This invention relates to wire coiling machines.
The demands required of coiling machines during the period from the 1940's to the present have increased markedly. For example, the coiling of resistance wire for sophisticated instrumentation has become extremely precise and exacting. At times, the wire involved is only 0.003 inches in diameter, i.e. about 0.0005 inches more than human hair. With wire this fine, the drive torque on the coiling rolls has a drastic effect on the operation. Yet, no machines in existence, including those of my previous patents, are of a design such that there is no drive torque to influence coiling pressure on the delicate wire.
Coiling machines of the 1940's, see e.g. my U.S. Pat. No. 2,227,602 employed broadfaced rubber rolls which picked up power directly from the spinning arbor and had to be angled to coil at all. So, the machine was built, of necessity, with compound angling sectors to the outside of each of the two rolls. It was not possible with such a construction to "hang" the coiling rolls. Thus, even their weight imparted pressure to the wire. And, transfer of coiling power from the rear of the machine caused torque imbalance between the two coiling rolls at the front of the machine. Actually when coiling the larger diameter wire then involved, this was not a significant problem. Subsequent coiling machines brought power from the rear of the machine by speed reduction and flexible cables so that the coiling rolls could be angled and have heavy coiling power. See e.g. my U.S. Pat. No. 3,082,810. Since surface speed synchronization of spinning arbor and back-up rings was only approximate on such machines, the two cooperative back-up rings were designed never to touch the spinning arbor. Hence, drive torque added to coiling pressure of one of the coiling rolls, i.e. the rear roll, and substracted from the other cooperative coiling roll, i.e. the front roll.

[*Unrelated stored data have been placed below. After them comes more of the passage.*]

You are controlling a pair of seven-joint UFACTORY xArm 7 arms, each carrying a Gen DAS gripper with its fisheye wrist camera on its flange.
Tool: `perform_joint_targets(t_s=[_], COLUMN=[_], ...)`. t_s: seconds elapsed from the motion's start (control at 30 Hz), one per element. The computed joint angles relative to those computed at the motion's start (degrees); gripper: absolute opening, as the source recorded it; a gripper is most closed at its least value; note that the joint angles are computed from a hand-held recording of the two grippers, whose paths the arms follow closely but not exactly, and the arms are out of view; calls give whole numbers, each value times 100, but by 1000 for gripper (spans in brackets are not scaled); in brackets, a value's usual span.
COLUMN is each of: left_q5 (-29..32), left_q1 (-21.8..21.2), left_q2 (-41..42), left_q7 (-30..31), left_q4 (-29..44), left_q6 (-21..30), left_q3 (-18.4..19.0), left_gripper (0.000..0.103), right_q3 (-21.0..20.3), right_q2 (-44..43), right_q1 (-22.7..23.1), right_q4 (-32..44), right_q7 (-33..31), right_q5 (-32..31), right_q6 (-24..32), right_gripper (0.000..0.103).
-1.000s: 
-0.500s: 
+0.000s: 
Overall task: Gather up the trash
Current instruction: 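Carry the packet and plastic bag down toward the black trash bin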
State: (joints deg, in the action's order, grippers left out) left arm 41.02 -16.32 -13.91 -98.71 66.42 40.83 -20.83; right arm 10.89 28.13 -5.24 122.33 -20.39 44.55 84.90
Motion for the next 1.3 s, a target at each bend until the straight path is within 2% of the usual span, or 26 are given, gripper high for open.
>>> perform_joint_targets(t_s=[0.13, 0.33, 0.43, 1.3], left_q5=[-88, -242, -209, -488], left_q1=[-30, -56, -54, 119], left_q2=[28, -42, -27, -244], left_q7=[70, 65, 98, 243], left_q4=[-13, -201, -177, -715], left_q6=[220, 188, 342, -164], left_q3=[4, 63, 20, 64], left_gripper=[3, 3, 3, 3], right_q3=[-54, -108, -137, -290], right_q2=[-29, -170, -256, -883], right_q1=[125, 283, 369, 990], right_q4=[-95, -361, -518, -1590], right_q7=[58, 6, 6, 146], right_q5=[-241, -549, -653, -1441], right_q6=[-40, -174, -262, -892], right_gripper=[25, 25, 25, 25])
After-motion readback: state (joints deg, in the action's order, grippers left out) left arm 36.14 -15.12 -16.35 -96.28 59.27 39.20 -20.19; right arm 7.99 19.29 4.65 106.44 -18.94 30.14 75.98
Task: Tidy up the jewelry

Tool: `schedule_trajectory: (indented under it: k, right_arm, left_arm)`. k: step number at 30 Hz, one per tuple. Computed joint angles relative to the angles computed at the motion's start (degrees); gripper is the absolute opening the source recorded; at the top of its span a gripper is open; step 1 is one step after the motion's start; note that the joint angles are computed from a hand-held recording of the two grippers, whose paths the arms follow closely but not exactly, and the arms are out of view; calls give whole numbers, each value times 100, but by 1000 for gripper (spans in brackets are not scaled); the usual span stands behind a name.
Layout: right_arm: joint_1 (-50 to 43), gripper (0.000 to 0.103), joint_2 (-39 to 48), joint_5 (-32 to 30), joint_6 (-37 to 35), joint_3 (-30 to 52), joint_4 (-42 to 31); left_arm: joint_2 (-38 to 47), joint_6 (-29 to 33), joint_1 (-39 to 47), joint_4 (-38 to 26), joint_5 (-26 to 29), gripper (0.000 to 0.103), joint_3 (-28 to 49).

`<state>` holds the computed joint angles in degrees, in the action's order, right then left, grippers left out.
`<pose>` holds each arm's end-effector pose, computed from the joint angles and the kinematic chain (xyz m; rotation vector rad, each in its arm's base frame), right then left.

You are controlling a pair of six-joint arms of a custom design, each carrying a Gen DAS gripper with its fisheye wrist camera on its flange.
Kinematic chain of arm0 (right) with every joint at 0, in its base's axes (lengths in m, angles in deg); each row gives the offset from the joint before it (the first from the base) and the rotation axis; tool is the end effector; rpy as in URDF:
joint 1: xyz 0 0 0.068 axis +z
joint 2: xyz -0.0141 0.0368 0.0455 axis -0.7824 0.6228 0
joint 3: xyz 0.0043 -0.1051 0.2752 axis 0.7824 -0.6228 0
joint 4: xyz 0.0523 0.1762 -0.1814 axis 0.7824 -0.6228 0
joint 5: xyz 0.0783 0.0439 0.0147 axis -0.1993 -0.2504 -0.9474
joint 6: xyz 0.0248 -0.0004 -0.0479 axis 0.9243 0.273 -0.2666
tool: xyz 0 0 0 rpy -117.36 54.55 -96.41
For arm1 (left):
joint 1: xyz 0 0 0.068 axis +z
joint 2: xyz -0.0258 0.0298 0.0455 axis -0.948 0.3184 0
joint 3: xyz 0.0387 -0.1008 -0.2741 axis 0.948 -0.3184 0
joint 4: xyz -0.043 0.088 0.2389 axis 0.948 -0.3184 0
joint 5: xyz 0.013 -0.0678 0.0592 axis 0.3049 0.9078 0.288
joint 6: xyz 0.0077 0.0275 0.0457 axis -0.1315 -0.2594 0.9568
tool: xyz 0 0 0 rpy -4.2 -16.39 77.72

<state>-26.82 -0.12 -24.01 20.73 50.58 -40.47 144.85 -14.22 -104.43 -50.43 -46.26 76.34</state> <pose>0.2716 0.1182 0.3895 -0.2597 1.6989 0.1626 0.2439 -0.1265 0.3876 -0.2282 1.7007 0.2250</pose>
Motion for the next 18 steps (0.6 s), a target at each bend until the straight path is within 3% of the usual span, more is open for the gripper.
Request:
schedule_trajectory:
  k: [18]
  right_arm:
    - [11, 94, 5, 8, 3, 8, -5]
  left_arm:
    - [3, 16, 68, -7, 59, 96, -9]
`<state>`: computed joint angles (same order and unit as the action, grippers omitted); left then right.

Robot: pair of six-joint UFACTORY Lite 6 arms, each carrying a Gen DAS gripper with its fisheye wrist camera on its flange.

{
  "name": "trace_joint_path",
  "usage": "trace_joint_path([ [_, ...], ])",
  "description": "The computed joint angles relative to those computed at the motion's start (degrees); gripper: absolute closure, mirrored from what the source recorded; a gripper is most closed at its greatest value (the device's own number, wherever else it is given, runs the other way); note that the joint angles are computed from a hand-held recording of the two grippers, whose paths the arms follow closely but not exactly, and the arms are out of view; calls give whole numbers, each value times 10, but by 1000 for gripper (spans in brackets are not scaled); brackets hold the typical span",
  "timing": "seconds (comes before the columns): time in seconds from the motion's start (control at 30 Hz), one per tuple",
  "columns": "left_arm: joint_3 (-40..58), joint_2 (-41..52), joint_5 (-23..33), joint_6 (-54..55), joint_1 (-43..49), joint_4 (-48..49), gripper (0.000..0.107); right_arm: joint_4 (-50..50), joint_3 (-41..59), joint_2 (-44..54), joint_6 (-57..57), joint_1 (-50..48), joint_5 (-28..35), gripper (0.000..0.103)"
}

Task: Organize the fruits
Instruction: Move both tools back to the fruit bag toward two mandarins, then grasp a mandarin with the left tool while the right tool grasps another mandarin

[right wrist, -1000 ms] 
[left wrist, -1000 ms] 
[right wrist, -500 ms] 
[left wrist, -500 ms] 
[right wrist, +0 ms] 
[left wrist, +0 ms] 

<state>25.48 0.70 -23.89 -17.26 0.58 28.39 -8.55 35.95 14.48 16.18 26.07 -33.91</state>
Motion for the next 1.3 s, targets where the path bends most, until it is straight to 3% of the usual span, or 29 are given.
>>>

As a result of my more recent efforts, there is disclosed in copending application Ser. No. 7,158 now U.S. Pat. No. 4,208,896, special steel back-up rings which pick up their coiling power by steel-to-steel contact with the spinning arbor itself to coil delicate wire. It will be realized that very small forces are involved with spinning operations on such delicate wire. At times, the spinning arbors themselves are only 0.015 inches in diameter, so that the pick-up power of the two steel back-up rings biased against such small spinning arbors is minute, as are all the forces involved.
To coil such fine wire sizes as presently necessary, and do so accurately and efficiently, it has been found important to obtain completely equal coiling pressure from both coiling rolls. It is also important that there be resilience of cushioning between the forming roll portion of the coiling roll, and the wire being coiled around the arbor. And if fast production is to be maintained, there must be excellent heat dissipation while coiling.
Development of a machine to satisfy these exacting requirements has resulted in a novel assembly which not only meets these requirements but surprisingly enough, is actually simpler in construction than prior machines.